Officials have been vague about when the ascent would be made, saying it would likely be in May. The reticence is partly due to unpredictable Himalayan weather at the 29,035-foot peak and partly to deter protesters, who unfurled a pro-Tibetan banner at base camp last year.

In neighboring Nepal, on the southern side of the border-straddling mountain, authorities said Wednesday they caught an American with a "Free-Tibet" banner at its base camp and forced him to end his climb.

The Everest ascent -- to be broadcast live in China by state-run TV -- has been celebrated as "the brightest point in the torch relay" by Chinese media.
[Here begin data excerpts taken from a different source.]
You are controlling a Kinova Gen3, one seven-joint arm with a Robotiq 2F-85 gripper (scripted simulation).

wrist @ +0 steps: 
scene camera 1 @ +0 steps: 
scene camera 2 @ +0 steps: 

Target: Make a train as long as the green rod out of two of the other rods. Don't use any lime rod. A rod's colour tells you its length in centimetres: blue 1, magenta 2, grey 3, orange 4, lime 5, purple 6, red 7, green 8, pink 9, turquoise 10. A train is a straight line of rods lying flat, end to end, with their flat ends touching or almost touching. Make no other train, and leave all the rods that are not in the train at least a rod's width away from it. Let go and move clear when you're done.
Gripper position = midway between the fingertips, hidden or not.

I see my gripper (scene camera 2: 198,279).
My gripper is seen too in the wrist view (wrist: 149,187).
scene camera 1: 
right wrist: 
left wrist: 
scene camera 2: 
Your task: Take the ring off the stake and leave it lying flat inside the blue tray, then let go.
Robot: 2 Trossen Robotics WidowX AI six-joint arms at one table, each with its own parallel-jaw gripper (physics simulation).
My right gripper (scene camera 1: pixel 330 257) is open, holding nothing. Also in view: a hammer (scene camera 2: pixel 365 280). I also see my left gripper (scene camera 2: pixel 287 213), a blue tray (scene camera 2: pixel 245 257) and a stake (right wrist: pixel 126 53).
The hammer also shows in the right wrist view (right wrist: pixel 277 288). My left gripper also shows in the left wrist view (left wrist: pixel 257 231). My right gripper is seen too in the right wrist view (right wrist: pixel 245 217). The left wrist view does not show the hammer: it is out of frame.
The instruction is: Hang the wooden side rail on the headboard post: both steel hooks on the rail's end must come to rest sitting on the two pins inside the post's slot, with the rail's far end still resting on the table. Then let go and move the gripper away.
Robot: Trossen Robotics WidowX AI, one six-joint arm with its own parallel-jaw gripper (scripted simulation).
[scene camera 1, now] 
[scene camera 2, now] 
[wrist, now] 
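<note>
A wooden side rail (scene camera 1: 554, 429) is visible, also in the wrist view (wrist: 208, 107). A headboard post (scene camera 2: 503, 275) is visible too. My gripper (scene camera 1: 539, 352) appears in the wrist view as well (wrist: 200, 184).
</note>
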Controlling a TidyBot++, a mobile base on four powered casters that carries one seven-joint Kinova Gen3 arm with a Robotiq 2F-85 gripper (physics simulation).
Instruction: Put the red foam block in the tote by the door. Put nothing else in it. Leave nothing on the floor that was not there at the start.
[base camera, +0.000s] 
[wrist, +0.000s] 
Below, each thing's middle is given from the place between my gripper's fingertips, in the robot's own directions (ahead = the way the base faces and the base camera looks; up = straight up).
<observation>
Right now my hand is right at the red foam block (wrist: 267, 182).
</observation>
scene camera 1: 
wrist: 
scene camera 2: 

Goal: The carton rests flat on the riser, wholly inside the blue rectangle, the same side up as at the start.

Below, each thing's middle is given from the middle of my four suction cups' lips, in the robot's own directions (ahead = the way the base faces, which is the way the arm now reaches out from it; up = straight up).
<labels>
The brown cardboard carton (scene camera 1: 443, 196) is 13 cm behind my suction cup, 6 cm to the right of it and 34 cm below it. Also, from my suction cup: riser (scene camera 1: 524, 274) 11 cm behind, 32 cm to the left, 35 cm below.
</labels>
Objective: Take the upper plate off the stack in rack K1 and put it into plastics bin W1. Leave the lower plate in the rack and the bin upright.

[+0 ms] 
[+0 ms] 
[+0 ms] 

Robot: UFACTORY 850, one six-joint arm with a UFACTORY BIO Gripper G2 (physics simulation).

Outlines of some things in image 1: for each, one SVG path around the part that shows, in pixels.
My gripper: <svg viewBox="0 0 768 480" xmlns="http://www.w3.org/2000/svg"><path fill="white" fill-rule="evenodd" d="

A special torch was designed to keep the flame burning in Everest's thin air, and a road was built on the permafrost to base camp.

Even before the recent protests, Beijing was reluctant to let foreign media cover the ascent and only relented in January after International Olympic Committee pressure.

BOCOG said the schedule changes were necessary due to foul weather at base camp, and it played down reporters' concerns about altitude sickness.

"This is a high-altitude region and we don't want to keep you there for too long," said BOCOG spokesman Shao Shiwei. When reporters cited doctors' warnings about the increased danger of a shortened period to acclimatize, Shao said: "If you stay up there too long it may be even more dangerous to your health."

Some people suffer altitude sickness, or acute mountain sickness, even at 7,000 feet, experiencing shortness of breath, fatigue and nausea. The symptoms can become particularly severe above 14,000 feet, resulting in swelling and the buildup fluid in the lungs or the brain that in some cases can be fatal, according to experts.